Print the records below from the first line through the line containing "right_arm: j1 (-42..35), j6", both included, word for word.
+ + + +
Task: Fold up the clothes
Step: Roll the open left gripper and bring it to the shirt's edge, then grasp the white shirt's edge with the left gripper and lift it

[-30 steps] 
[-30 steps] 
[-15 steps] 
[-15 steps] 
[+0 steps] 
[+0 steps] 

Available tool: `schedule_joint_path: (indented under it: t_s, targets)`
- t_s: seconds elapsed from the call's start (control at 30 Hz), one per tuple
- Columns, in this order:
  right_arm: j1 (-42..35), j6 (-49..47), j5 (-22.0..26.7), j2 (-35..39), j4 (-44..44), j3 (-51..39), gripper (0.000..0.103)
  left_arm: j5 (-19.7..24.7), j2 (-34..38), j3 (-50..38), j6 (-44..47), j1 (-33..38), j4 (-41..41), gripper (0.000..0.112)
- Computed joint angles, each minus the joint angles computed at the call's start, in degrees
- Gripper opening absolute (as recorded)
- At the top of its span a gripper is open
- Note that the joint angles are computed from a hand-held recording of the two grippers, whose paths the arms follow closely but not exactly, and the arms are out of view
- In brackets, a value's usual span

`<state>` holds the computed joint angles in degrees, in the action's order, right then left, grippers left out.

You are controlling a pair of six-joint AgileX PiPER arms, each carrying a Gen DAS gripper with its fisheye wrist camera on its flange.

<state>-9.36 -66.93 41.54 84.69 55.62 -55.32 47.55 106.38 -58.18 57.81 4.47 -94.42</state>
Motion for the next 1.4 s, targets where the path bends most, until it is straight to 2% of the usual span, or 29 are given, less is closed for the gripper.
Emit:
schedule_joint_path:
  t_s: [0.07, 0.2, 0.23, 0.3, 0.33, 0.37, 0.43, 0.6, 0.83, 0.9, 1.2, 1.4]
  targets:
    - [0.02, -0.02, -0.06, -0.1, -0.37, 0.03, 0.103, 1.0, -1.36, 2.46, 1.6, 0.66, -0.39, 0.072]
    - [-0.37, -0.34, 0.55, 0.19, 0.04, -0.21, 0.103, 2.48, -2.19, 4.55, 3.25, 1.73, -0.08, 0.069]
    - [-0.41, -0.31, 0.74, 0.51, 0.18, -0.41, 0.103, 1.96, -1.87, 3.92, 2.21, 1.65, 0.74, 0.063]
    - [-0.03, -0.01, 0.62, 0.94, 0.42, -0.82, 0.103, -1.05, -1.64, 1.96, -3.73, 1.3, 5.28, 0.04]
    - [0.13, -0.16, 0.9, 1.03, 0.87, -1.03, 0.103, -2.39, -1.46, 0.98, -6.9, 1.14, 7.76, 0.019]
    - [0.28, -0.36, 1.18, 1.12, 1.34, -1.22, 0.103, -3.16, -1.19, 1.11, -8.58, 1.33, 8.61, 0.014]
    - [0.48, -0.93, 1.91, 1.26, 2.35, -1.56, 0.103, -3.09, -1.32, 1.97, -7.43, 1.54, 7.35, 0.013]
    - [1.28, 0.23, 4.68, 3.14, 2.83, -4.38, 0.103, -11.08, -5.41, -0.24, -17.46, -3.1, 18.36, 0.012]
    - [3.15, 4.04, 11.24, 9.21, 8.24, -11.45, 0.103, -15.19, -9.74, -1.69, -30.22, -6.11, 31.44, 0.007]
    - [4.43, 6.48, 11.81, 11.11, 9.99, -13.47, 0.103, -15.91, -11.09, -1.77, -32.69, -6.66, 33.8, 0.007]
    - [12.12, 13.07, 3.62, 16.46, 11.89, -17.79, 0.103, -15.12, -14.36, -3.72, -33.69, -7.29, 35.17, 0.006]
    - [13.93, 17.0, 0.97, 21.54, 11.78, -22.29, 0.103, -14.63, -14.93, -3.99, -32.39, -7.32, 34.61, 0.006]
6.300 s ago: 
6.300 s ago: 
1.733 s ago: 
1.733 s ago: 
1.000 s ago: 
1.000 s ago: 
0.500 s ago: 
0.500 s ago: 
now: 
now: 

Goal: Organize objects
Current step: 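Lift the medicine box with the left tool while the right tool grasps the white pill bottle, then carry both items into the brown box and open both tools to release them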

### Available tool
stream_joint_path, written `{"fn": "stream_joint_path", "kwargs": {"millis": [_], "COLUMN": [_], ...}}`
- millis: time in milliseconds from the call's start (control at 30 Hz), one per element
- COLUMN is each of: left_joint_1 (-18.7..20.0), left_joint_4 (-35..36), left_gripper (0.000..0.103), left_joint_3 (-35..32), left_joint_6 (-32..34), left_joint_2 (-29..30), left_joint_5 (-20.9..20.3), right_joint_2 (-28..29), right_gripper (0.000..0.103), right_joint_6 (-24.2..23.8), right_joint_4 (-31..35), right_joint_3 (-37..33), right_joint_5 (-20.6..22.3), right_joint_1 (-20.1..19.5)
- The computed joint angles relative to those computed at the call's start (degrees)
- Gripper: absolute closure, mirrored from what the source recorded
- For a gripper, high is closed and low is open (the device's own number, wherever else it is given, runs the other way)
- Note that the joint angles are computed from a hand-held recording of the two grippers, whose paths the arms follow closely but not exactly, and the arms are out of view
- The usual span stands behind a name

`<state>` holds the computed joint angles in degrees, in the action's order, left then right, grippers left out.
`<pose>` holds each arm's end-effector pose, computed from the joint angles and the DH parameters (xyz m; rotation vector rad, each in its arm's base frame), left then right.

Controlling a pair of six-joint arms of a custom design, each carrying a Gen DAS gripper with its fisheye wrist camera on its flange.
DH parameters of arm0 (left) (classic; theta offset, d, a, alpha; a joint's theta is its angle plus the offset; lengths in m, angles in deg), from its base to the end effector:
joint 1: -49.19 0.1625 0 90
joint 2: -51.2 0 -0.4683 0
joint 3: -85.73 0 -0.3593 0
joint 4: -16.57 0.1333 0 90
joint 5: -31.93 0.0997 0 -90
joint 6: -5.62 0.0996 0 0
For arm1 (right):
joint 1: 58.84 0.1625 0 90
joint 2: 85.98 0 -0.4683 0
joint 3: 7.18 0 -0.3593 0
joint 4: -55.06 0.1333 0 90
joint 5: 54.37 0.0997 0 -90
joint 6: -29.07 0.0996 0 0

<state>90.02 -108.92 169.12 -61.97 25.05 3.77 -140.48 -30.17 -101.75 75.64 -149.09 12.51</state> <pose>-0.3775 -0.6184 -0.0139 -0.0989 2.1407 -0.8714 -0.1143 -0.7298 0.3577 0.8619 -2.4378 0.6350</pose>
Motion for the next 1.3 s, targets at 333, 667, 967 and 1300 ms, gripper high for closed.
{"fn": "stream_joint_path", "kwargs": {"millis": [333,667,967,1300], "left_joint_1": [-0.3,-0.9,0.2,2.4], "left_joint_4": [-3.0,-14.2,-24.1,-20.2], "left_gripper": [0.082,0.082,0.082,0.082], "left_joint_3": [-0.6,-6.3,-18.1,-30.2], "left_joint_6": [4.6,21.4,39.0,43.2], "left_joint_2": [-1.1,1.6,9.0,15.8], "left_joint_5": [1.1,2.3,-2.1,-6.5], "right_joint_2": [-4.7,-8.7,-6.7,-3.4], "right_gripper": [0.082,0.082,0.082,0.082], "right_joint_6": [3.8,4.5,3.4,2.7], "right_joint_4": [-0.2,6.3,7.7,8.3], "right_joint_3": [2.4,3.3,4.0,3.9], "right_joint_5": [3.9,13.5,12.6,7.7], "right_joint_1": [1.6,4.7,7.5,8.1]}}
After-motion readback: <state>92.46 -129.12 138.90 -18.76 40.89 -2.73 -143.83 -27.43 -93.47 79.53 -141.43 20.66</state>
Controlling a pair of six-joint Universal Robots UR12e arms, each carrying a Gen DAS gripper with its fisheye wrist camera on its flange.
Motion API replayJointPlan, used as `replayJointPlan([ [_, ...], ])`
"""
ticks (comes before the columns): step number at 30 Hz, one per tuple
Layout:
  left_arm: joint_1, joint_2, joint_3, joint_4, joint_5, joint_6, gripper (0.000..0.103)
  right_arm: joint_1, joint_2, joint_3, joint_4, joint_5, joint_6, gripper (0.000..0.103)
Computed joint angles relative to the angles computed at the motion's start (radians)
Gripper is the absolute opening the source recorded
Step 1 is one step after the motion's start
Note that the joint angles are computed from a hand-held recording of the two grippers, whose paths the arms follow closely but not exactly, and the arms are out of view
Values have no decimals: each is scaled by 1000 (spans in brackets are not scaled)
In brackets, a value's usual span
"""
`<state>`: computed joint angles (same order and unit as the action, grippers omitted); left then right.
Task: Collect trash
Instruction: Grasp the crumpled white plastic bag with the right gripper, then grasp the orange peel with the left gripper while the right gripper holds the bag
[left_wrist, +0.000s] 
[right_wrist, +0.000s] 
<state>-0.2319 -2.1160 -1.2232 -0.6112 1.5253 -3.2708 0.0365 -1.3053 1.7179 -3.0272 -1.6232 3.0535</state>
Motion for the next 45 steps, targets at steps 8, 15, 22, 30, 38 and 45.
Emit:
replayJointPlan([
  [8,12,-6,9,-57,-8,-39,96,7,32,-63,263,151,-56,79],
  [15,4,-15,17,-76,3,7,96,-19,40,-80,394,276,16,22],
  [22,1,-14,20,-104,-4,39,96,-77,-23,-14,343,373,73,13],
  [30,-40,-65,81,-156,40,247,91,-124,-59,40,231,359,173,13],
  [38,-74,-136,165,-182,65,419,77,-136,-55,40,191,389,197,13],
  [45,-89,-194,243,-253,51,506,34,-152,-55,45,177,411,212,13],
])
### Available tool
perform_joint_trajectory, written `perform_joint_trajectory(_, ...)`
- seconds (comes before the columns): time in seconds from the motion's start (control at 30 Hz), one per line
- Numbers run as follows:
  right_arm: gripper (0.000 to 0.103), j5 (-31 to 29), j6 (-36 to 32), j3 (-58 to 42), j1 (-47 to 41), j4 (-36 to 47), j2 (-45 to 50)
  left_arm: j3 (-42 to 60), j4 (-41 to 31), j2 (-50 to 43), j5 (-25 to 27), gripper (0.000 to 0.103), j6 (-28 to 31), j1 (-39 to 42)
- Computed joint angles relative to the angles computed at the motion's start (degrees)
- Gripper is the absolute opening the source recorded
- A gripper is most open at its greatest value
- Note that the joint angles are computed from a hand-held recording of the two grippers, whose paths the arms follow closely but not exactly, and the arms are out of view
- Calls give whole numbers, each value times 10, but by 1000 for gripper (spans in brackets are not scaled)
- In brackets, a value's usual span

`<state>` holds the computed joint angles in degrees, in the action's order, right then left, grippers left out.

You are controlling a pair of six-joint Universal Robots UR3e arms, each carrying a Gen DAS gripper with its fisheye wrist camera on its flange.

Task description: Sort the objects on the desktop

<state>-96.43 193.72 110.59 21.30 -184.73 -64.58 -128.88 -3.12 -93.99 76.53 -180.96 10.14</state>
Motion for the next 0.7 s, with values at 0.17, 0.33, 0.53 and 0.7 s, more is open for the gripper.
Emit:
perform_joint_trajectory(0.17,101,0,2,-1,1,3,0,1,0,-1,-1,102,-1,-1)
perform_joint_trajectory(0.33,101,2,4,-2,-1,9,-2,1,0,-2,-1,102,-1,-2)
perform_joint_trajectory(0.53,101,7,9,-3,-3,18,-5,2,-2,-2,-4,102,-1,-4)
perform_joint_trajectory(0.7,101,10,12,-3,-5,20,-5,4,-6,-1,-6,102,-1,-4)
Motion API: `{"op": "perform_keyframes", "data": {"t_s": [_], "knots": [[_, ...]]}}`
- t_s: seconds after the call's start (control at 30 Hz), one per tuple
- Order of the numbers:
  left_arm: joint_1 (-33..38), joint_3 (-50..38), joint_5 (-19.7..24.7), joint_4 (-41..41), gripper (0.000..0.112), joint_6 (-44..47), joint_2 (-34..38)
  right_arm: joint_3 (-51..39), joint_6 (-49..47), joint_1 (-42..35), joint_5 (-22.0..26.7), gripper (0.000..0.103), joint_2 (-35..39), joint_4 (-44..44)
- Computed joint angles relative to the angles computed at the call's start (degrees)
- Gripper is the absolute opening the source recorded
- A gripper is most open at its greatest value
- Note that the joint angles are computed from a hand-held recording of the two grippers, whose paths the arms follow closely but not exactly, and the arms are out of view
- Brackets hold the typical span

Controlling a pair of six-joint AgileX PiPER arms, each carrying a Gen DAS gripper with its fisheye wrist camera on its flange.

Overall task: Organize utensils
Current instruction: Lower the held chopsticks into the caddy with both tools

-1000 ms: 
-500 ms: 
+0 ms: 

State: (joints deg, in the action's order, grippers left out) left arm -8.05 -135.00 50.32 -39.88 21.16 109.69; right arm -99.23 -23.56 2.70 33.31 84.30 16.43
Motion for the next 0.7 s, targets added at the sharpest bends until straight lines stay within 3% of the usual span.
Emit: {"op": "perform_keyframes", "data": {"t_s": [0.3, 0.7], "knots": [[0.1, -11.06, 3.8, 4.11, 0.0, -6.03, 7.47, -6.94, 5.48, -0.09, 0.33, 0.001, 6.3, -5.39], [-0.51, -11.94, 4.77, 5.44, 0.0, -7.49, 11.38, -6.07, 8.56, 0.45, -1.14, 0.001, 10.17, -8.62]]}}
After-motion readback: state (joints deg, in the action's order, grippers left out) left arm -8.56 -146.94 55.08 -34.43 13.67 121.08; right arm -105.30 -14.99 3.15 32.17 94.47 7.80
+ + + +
> [RESPONSE BELOW]
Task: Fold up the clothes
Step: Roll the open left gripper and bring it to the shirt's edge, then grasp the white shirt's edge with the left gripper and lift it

[-30 steps] 
[-30 steps] 
[-15 steps] 
[-15 steps] 
[+0 steps] 
[+0 steps] 

Available tool: `schedule_joint_path: (indented under it: t_s, targets)`
- t_s: seconds elapsed from the call's start (control at 30 Hz), one per tuple
- Columns, in this order:
  right_arm: j1 (-42..35), j6 (-49..47), j5 (-22.0..26.7), j2 (-35..39), j4 (-44..44), j3 (-51..39), gripper (0.000..0.103)

The full output has already been given.